Our mission is the undertaking of a research enterprise to study the mechanisms involved in the pathogenesis of diseases/syndromes encountered in Intensive Care Units (ICU) with the ultimate goal of translating the discoveries to improve health care for patients.
In an effort to provide a unified base for a multidisciplinary studies addressing pathophysiology of critical illnesses, The Centre for Critical Illness Research (CCIR) was established at Lawson Health Research Institute in 2003.
The CCIR provides the framework to optimize the translation of experimental work into novel clinical approaches for diagnosis, treatment and prevention of diseases/syndromes encountered in the ICU. Hospital critical care units provide specialized interdisciplinary care to patients with life threatening or potentially threatening conditions, typically involving one ore more organ system failures.
Research Goals
Research at CCIR studies the causes and consequences of remote organ injury and multiple organ dysfunctions during sepsis/systemic inflammation, the leading cause of death in Intensive Care Units.
What is sepsis/systemic inflammation?
Sepsis is a life-threatening complication of an infection. Sepsis occurs when chemicals released by bacteria (or other pathogens) enters into the bloodstream triggering inflammatory response throughout the body (i.e. systemic inflammation). This inflammatory response can lead to changes that damage multiple organ systems, causing them to fail. Similarly, severe trauma to one or multiple body parts/organs can result in production of inflammatory chemicals by our own body, resulting in the development of systemic inflammation. To date there is/are no specific treatment(s) to fight against systemic inflammation.
Major research aims:
- Mechanisms of inflammatory organ injury/dysfunction
- Resolution of inflammation
- Development of therapeutic approaches
The following methodologies/approaches provide the background for the specific research projects:
- Cell and tissue culture
- Intravital videomicroscopy
- Isolated perfused organ systems
- Small animal models: fecal peritonitis, ischemia/reperfusion, blast injury, pneumonia, limb compartment syndrome, aged animals
- Translational Research Centre with standard operating procedures for processing and storing human biological samples
Research Groups
Multidisciplinary teams consisting of both basic and clinical scientists work together to facilitate research discoveries and the translation of findings related to:
Sepsis
Sepsis-associated encephalopathy, sepsis-associated myocardial and lung dysfunction and sepsis-associated microcirculatory dysfunction are the prime targets for clinical and basic research investigation.
Trauma
The group uses both in vivo (hemorrhagic shock/resuscitation, blast injury, limb compartment syndrome) and in vitro (anoxia/reoxygenation, pressure-induced biaxial stretching) approaches to understand underlying mechanism(s) involved in trauma-induced lung, brain, heart, gut, and skeletal muscle injury/dysfunction.
Lung pathophysiology
The clinical focus of this group encompasses sepsis-induced lung injury, ventilation-induced lung injury, cystic fibrosis as well as several other clinical entities. Mechanistically, the research focuses on the role of inflammatory cells (neutrophilic leukocytes and macrophages), metalloproteinases and their inhibitors, pulmonary surfactant and antimicrobial peptides in the complex pathophysiology of these diseases.
Microcirculatory disorder
Intravital videomicroscopy approaches are used to examine microvascular function (e.g. capillary perfusion, tissue oxygenation, oxidant stress, tissue injury, apoptosis, inflammatory cell recruitment etc.) under homeostatic and pathologic (i.e. sepsis, trauma) conditions.
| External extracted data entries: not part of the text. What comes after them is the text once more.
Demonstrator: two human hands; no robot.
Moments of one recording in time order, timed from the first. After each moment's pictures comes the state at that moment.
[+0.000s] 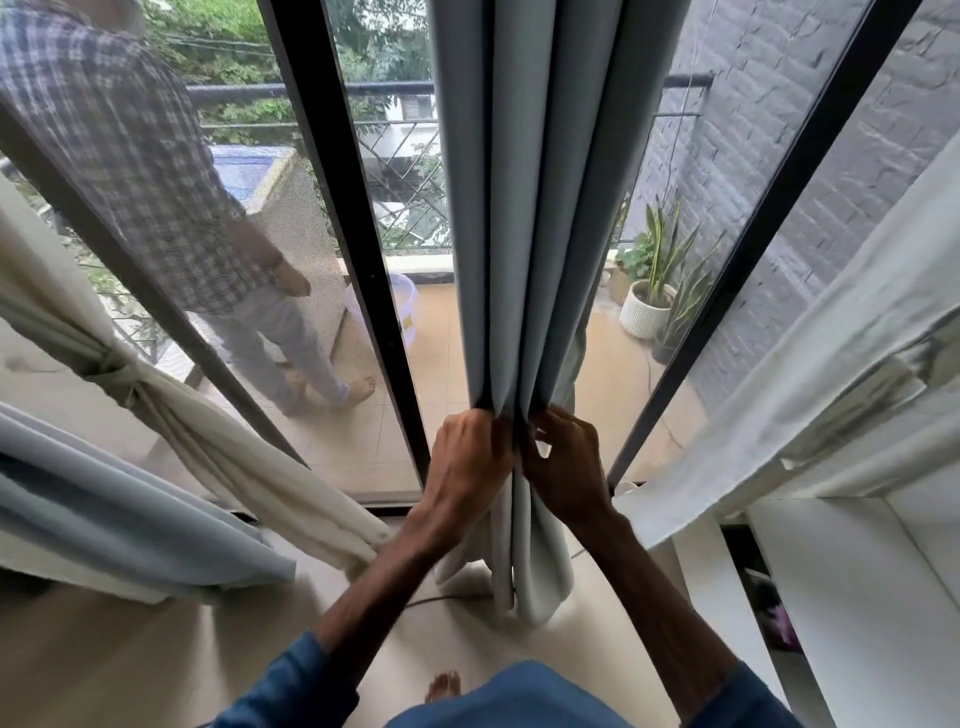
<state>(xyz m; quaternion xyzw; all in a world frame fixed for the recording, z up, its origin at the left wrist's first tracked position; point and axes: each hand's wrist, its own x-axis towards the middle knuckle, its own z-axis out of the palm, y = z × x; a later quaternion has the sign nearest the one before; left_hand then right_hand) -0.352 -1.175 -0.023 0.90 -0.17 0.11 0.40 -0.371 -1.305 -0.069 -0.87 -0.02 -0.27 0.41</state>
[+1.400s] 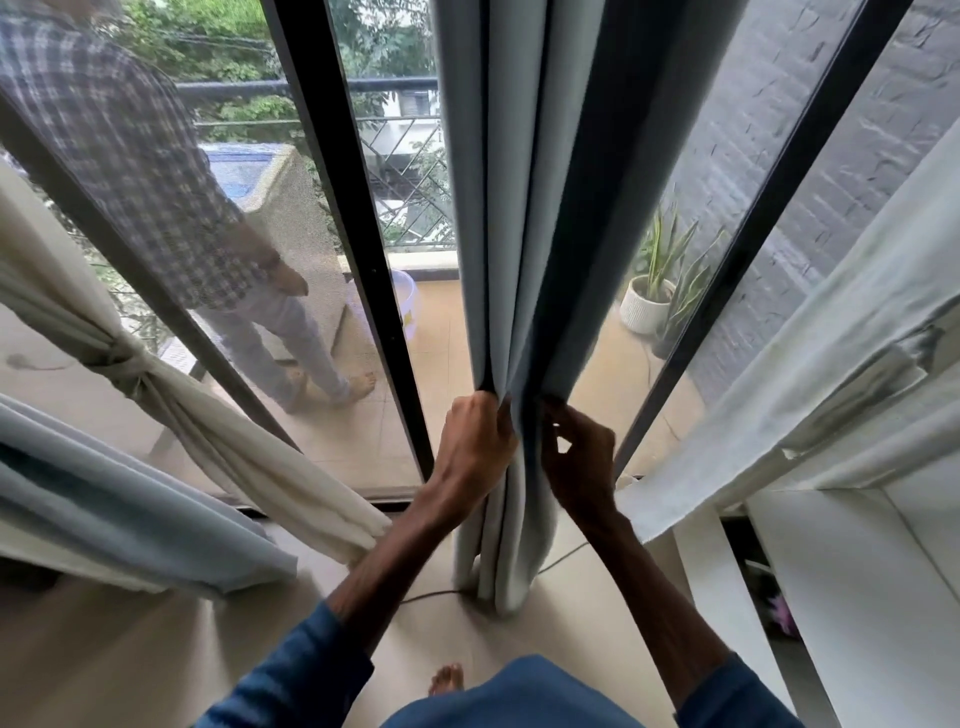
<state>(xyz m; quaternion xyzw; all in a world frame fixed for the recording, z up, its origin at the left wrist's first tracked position) -0.348 -1.177 -0.011 0.91 -0.14 0.03 0.38 -0.373 -1.313 -0.097 -0.85 0.07 -0.30 0.43</state>
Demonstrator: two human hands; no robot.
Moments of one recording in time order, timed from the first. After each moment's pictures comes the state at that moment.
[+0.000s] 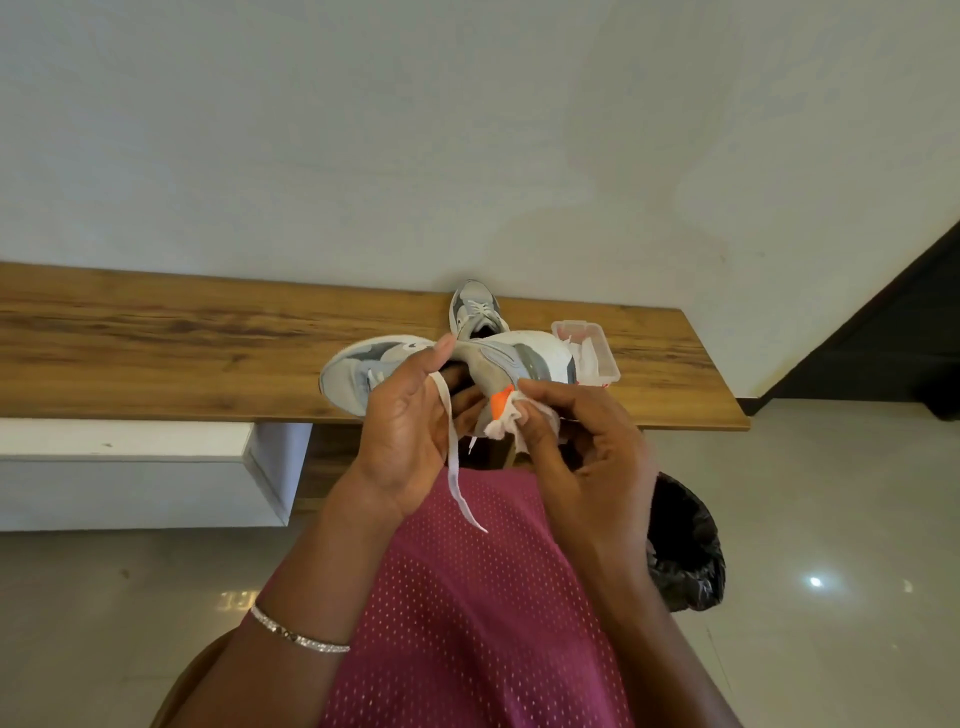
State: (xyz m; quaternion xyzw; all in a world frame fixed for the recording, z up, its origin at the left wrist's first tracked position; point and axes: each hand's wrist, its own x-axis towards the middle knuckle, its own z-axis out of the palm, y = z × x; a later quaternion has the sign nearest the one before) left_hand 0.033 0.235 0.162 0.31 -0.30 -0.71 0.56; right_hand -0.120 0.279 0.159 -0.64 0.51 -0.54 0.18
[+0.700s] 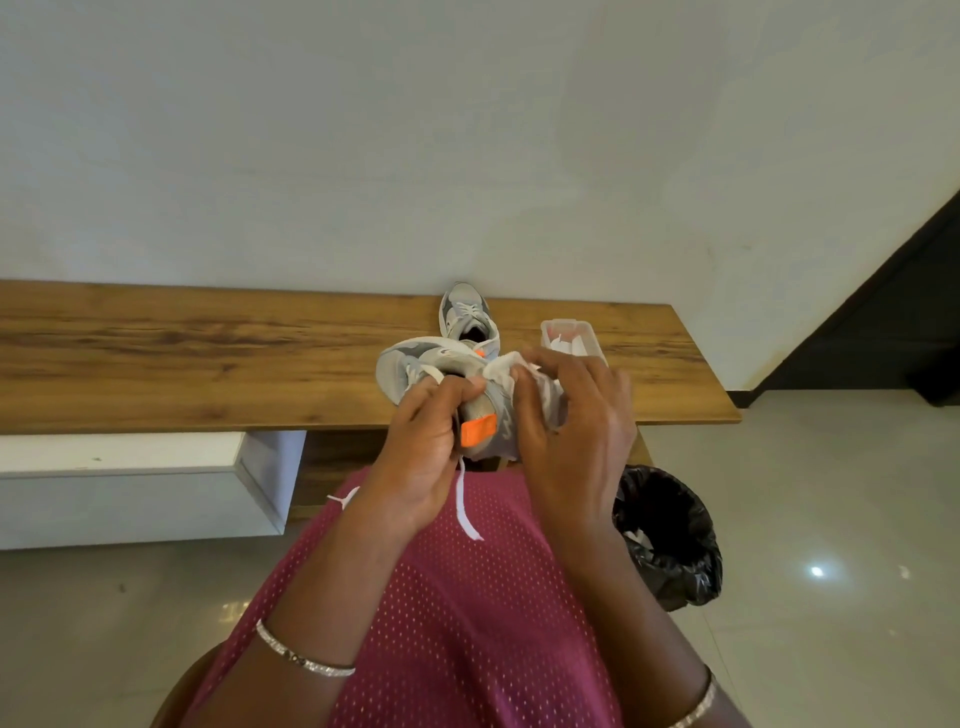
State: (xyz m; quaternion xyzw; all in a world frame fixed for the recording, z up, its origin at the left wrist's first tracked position) left_hand 0.005 0.237 0.155 0.38 -0.31 -0.67 0.56; right_hand -0.116 0.247 0.153 -0.61 0.58 -0.54 -0.05
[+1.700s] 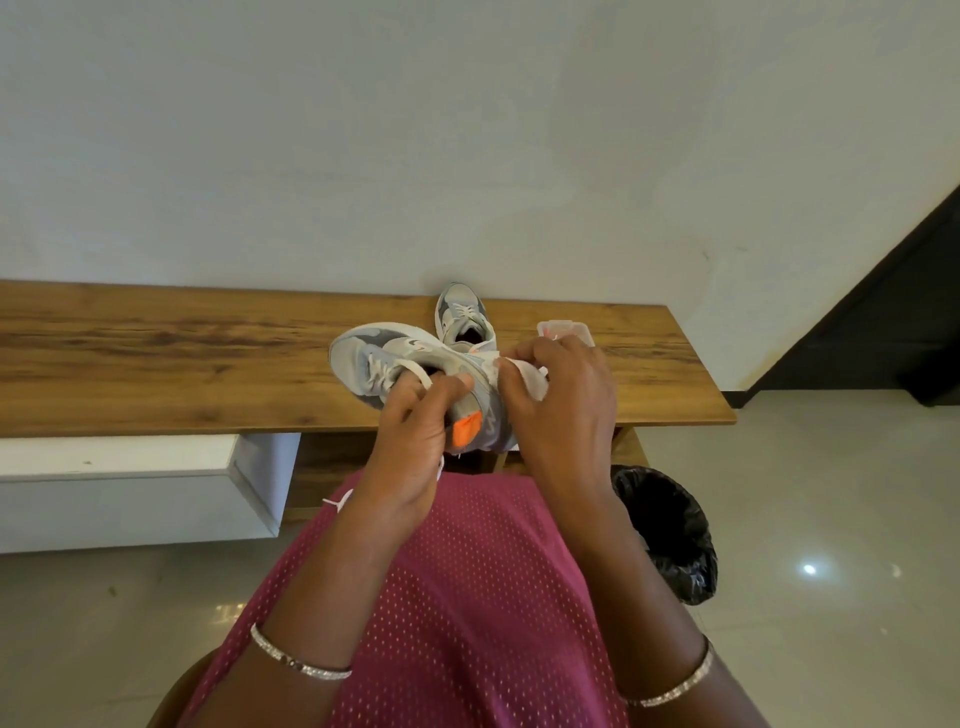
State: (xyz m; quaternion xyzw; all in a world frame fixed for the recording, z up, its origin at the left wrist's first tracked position) left_hand 0.008 0.230 0.148 0.42 -0.32 -0.61 0.59; right_hand -0.116 0.225 0.168 -0.65 0.62 -0.44 0.02
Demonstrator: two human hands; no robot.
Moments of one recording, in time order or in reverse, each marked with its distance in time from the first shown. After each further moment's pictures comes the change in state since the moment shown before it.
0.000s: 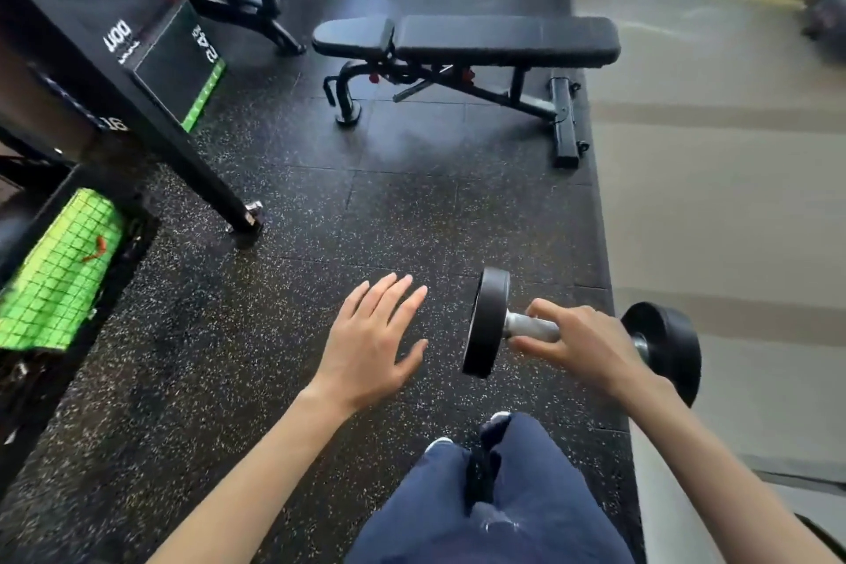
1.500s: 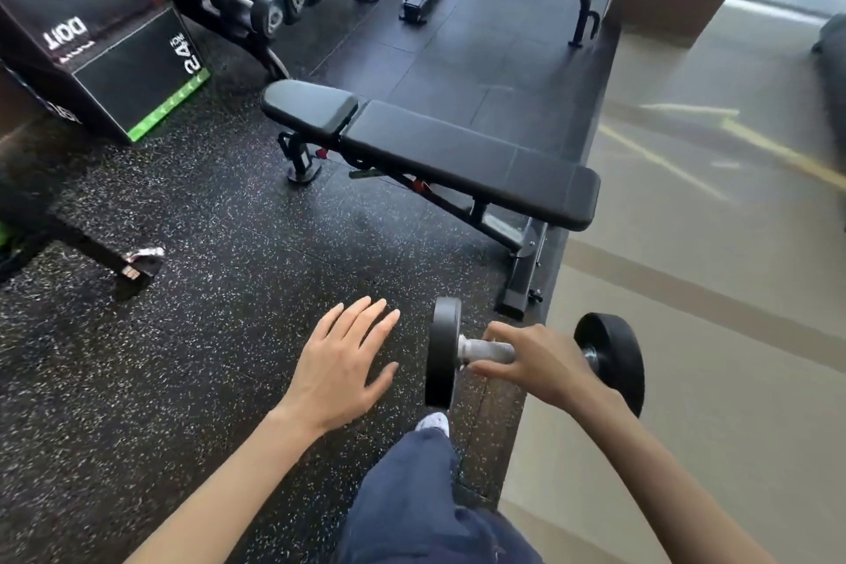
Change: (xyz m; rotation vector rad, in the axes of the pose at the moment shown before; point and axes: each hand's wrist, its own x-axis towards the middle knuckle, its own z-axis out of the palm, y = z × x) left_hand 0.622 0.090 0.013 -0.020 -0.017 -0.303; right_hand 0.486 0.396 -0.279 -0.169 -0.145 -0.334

Myocardial/cardiovascular dysfunction
The group focuses on understanding the molecular mechanism(s) and developing new treatments for myocardial ischemia/reperfusion-, sepsis-, doxorubicin- and diabetes-induced heart injury/dysfunction.
Vascular biology/Inflammation
Research in this group focuses on understanding the mechanisms regulating organ/tissue-specific (e.g. brain, lung, liver, skeletal muscle, large blood vessels etc.) vascular endothelial cell activation/injury and subsequent interaction with inflammatory cells (e.g. neutrophils and macrophages) under experimental conditions of sepsis, trauma, and diabetes. Carbon monoxide-releasing molecules (CORMs) are investigated as potential modulators of inflammatory response.